**PROVIDED MATERIAL:**

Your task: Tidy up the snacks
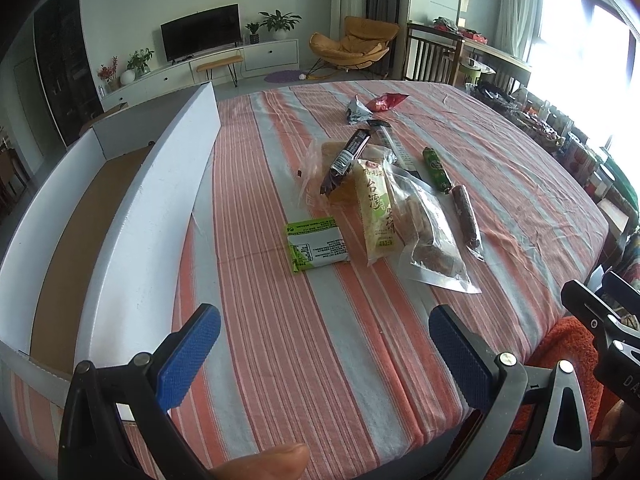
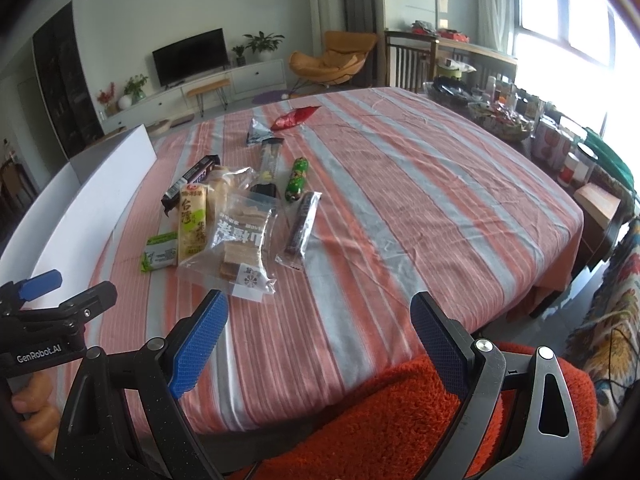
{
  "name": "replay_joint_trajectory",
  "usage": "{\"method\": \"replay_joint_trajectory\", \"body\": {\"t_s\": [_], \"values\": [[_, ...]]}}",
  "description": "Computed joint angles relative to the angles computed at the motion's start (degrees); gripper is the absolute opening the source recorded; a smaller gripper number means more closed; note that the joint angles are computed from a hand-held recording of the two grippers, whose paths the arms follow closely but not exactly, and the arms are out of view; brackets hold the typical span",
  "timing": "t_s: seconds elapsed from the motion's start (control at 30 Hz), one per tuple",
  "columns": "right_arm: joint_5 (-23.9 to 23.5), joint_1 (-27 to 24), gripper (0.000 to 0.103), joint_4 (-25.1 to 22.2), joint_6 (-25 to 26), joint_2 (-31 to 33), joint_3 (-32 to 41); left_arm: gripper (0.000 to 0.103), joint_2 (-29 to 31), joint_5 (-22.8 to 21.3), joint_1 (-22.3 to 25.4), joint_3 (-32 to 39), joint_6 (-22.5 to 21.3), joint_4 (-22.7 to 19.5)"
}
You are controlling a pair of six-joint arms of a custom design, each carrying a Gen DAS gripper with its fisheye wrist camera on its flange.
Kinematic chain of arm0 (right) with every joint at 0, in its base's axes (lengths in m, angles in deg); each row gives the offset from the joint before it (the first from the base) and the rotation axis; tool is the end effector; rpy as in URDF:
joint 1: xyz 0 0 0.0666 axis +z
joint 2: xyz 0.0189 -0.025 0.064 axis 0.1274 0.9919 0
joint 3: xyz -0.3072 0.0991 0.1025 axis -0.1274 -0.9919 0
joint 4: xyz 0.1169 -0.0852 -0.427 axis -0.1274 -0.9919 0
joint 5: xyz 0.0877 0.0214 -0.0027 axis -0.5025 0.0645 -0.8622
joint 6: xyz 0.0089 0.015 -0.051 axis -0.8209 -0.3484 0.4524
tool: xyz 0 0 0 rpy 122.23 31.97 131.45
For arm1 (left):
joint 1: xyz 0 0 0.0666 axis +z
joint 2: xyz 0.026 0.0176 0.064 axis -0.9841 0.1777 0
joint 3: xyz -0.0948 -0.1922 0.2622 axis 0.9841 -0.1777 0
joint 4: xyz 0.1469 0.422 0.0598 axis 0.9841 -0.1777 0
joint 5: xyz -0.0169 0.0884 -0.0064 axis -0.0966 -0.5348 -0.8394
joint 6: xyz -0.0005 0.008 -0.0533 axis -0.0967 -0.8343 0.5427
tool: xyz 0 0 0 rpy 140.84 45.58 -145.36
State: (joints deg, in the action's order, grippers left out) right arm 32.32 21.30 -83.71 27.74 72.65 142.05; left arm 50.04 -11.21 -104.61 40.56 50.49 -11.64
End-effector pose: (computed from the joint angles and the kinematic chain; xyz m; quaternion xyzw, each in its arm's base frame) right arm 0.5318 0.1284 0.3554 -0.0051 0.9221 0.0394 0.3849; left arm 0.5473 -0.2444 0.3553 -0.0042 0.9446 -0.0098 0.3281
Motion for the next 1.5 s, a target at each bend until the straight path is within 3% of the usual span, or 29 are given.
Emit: {"method": "replay_joint_trajectory", "body": {"t_s": [1.5], "values": [[-0.68,0.17,0.094,-0.43,0.05,0.38,0.11,0.103,1.7,-1.0,0.06,0.73,0.52,-1.42]]}}
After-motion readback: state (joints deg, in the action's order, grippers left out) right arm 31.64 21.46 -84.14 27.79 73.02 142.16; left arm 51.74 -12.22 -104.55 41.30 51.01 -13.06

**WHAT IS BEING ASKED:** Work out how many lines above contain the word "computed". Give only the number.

**OUTPUT OF THE EXERCISE:** 2